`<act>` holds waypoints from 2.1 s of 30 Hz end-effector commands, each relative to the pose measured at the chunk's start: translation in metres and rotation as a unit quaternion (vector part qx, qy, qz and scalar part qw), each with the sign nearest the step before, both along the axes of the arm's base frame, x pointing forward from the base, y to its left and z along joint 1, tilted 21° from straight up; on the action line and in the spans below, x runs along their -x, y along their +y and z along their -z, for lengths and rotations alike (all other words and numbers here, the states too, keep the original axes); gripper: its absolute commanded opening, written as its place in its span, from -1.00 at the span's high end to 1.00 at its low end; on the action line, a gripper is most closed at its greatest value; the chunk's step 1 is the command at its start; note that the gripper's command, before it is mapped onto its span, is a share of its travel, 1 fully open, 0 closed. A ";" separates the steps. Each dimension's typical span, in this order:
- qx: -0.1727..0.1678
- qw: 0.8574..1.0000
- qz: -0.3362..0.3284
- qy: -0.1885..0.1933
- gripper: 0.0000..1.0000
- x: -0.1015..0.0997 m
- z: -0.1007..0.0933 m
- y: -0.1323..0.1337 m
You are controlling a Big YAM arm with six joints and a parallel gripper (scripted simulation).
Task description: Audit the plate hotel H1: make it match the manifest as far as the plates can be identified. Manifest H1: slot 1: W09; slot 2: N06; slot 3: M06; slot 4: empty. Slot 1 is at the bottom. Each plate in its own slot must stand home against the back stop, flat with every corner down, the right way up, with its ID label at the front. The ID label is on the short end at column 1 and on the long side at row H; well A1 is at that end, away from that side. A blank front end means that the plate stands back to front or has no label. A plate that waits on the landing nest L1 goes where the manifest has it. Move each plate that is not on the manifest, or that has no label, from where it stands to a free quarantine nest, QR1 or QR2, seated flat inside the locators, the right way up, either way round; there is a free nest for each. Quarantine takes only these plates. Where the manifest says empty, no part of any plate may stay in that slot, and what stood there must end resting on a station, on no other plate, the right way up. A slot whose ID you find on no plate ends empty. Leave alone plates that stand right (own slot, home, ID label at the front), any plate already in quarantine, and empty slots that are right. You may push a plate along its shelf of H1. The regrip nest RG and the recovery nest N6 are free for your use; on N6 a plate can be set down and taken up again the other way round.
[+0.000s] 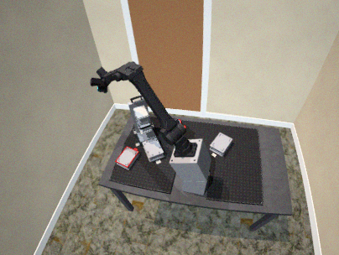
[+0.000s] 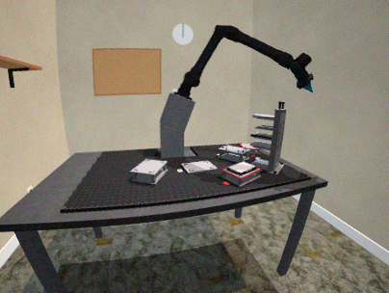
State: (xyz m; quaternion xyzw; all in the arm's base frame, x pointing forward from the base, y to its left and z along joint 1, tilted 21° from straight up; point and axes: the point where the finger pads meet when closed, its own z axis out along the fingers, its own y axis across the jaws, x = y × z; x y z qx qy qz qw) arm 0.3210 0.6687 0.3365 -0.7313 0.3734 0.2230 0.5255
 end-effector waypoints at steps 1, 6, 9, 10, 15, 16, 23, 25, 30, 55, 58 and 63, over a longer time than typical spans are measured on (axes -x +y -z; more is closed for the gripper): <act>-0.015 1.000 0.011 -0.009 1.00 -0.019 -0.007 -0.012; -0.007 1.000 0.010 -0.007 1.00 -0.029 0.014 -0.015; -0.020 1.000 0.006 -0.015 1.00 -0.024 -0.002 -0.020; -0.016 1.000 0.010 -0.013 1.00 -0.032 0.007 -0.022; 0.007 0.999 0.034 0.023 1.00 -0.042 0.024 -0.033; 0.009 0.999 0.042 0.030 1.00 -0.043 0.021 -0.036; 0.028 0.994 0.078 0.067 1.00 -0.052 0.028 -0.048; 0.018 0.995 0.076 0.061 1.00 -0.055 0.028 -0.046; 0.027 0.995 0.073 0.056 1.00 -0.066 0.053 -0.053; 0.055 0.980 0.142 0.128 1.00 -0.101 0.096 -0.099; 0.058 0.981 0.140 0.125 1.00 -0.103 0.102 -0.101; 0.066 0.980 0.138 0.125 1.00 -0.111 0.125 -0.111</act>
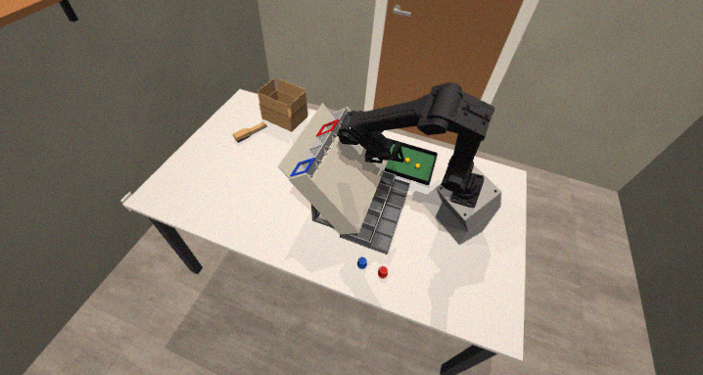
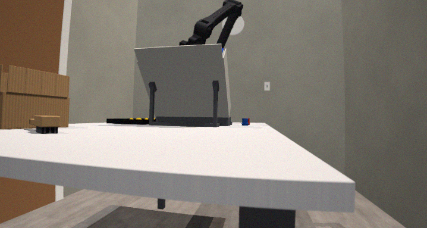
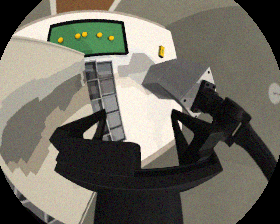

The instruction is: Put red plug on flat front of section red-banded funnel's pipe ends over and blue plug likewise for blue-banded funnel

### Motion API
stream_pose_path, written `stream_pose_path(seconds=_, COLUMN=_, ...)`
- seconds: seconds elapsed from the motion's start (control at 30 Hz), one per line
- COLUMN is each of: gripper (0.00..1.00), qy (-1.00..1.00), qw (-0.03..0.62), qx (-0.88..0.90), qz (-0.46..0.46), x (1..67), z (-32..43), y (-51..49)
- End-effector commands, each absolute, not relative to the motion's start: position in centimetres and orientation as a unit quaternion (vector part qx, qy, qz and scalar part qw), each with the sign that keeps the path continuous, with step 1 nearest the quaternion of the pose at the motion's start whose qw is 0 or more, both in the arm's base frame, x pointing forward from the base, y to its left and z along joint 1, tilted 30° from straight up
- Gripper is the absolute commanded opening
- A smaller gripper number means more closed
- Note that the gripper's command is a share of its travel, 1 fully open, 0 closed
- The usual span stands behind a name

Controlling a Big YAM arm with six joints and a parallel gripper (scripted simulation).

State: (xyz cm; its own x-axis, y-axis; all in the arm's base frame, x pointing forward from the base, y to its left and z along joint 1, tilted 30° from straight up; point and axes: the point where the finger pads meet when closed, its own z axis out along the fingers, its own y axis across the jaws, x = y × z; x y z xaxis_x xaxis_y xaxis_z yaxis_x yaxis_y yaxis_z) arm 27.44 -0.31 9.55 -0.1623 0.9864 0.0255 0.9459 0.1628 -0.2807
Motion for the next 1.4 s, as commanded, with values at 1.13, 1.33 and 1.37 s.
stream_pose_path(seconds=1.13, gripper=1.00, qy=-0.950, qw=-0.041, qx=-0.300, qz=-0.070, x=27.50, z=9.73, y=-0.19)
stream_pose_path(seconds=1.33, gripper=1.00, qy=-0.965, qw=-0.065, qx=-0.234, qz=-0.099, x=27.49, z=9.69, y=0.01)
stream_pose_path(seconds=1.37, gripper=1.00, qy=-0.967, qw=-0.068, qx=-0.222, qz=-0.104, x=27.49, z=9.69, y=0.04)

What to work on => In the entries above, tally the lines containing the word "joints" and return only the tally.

Response below => 2